▸ Goal of the exercise: The copy you produce must repeat each record exactly and contain no pictures.

[Records from a collection]
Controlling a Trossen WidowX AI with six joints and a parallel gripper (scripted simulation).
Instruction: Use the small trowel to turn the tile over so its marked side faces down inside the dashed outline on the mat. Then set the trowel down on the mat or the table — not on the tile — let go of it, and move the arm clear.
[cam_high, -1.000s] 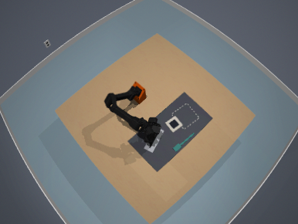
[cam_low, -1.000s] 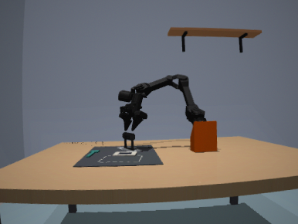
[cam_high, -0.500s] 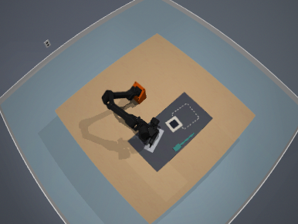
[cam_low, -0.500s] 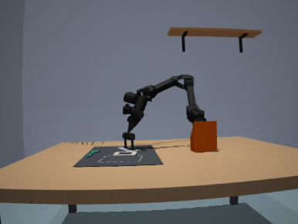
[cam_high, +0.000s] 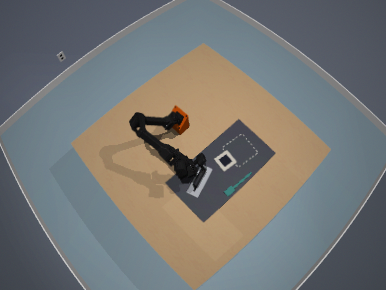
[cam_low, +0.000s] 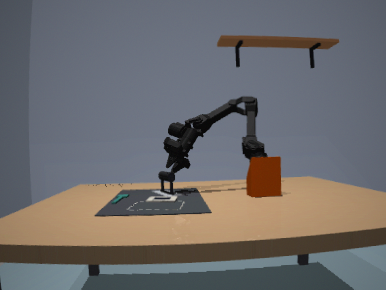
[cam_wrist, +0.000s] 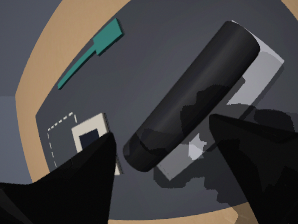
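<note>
Now: the dark mat 60 mm ahead of my gripper tip, 140 mm to the left of it and 110 mm below it. Also, from my gripper tip: beige tile: 40 mm ahead, 180 mm to the left, 90 mm below; then teal trowel: 190 mm ahead, 110 mm to the left, 90 mm below.
</note>
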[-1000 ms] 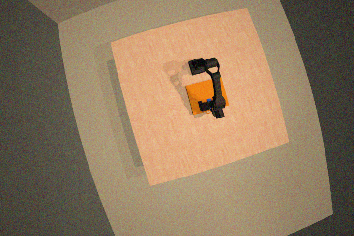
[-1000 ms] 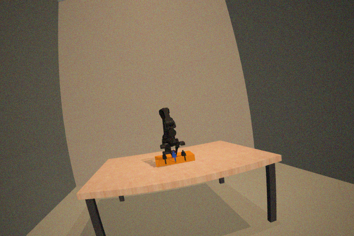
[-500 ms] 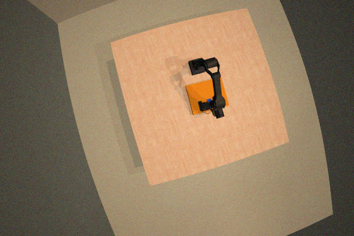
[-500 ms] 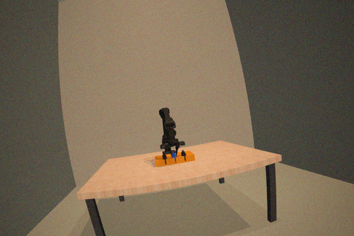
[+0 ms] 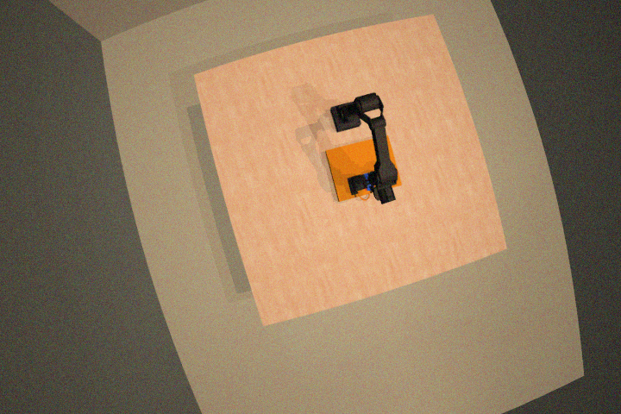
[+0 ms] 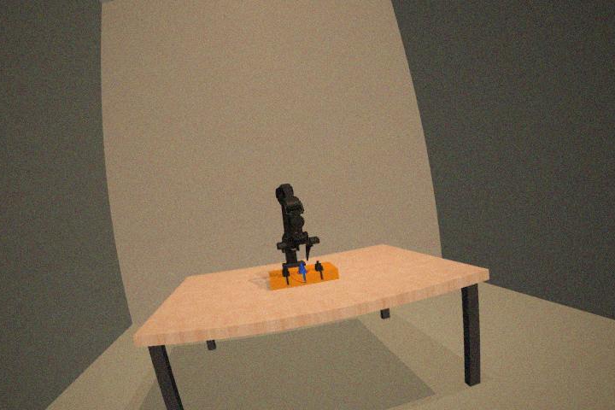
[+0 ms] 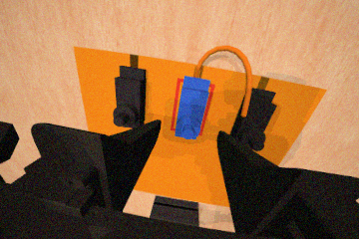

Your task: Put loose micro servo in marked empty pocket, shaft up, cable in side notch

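The robot deck is 11 cm behind my gripper tip, 1 cm to the right of it and 7 cm below it.
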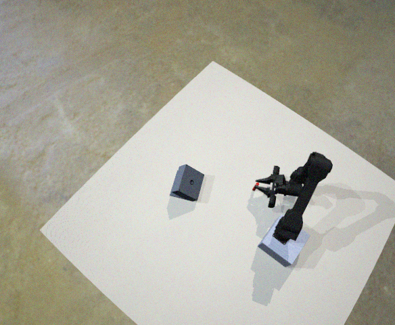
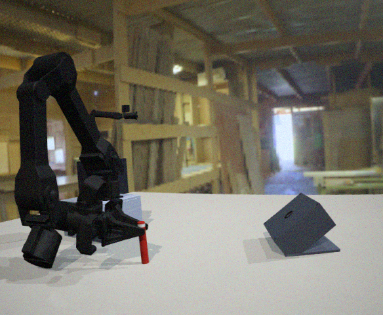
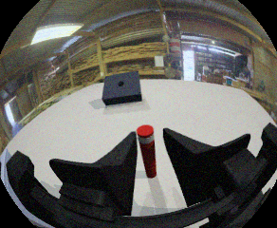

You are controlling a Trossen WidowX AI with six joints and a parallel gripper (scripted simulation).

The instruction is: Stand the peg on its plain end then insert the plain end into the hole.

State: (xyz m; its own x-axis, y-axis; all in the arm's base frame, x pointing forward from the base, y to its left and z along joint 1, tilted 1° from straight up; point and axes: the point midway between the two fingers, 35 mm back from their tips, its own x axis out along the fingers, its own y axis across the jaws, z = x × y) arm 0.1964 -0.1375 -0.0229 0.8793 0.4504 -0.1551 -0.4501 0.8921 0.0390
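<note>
Right now my gripper tip is 1 cm past the red peg and 1 cm above it. Round my gripper tip: grey sloped panel 24 cm ahead, 19 cm to the left, 2 cm below.
</note>
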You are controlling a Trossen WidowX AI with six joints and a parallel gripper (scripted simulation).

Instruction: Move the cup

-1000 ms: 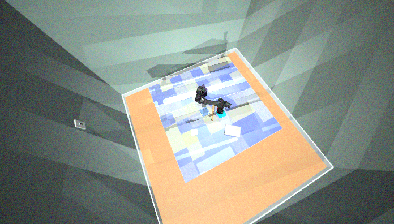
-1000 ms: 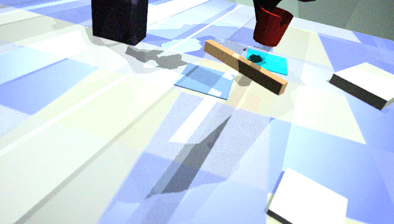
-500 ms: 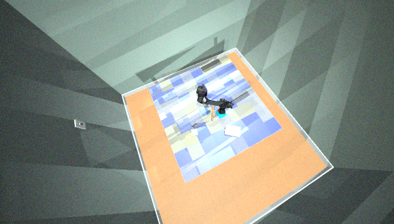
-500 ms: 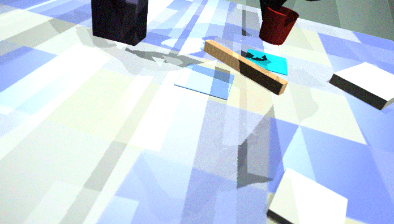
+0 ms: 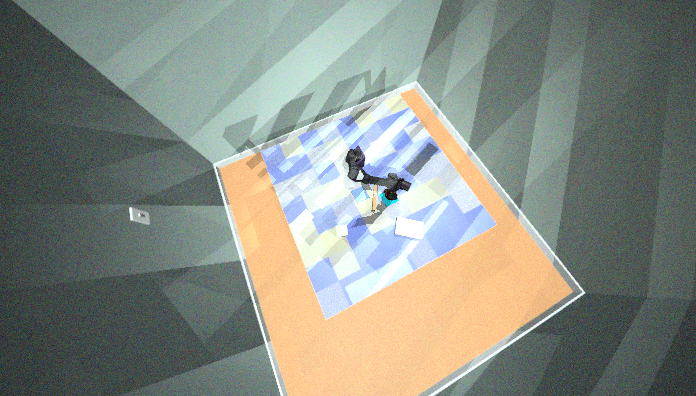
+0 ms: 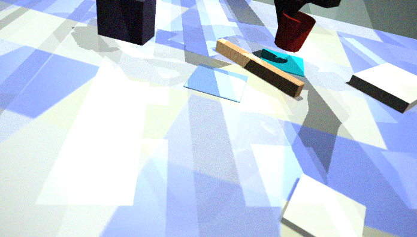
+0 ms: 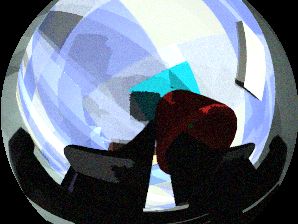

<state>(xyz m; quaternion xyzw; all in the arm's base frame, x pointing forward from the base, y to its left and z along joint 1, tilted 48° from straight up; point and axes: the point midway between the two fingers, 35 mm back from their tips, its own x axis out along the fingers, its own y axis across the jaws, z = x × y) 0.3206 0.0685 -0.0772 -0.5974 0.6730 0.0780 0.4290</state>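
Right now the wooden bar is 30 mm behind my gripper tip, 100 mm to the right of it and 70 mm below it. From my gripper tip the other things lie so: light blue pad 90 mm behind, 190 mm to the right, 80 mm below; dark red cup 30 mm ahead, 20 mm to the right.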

▸ Solved exercise:
Controlling a Trossen WidowX AI with six joints and a parallel gripper (scripted simulation).
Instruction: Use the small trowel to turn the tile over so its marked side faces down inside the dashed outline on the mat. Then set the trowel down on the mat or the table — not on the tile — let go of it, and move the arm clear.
[cam_high, -1.000s] 
[cam_low, -1.000s] 
[cam_high, -0.500s] 
[cam_low, -0.500s] 
[cam_high, +0.000s] 
[cam_low, +0.000s] 
[cam_wrist, +0.000s] 
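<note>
Now: the dark mat 60 mm ahead of my gripper tip, 140 mm to the left of it and 110 mm below it. Also, from my gripper tip: beige tile: 40 mm ahead, 180 mm to the left, 90 mm below; then teal trowel: 190 mm ahead, 110 mm to the left, 90 mm below.
</note>
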[-1000 ms] 
[-1000 ms] 
[-500 ms] 
[-500 ms] 
[+0 ms] 
[+0 ms] 
[+0 ms] 

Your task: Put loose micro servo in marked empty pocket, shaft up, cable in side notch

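The robot deck is 11 cm behind my gripper tip, 1 cm to the right of it and 7 cm below it.
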
You are controlling a Trossen WidowX AI with six joints and a parallel gripper (scripted simulation).

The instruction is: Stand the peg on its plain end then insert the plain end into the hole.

State: (xyz m; its own x-axis, y-axis; all in the arm's base frame, x pointing forward from the base, y to its left and z along joint 1, tilted 1° from straight up; point and axes: the point midway between the two fingers, 35 mm back from their tips, its own x axis out along the fingers, its own y axis across the jaws, z = x × y) arm 0.1964 -0.1375 -0.0229 0.8793 0.4504 -0.1551 -0.4501 0.8921 0.0390
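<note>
Right now my gripper tip is 1 cm past the red peg and 1 cm above it. Round my gripper tip: grey sloped panel 24 cm ahead, 19 cm to the left, 2 cm below.
</note>
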You are controlling a Trossen WidowX AI with six joints and a parallel gripper (scripted simulation).

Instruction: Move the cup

-1000 ms: 
-1000 ms: 
-500 ms: 
-500 ms: 
+0 ms: 
+0 ms: 
+0 ms: 

<state>(xyz m; quaternion xyzw; all in the arm's base frame, x pointing forward from the base, y to its left and z along joint 1, tilted 48° from straight up; point and axes: the point midway between the two fingers, 35 mm back from their tips, its own x axis out along the fingers, its own y axis across the jaws, z = x × y) 0.3206 0.0685 -0.0772 -0.5974 0.6730 0.0780 0.4290</state>
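Right now the wooden bar is 30 mm behind my gripper tip, 100 mm to the right of it and 70 mm below it. From my gripper tip the other things lie so: light blue pad 90 mm behind, 190 mm to the right, 80 mm below; dark red cup 30 mm ahead, 20 mm to the right.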

There is nothing further to this answer.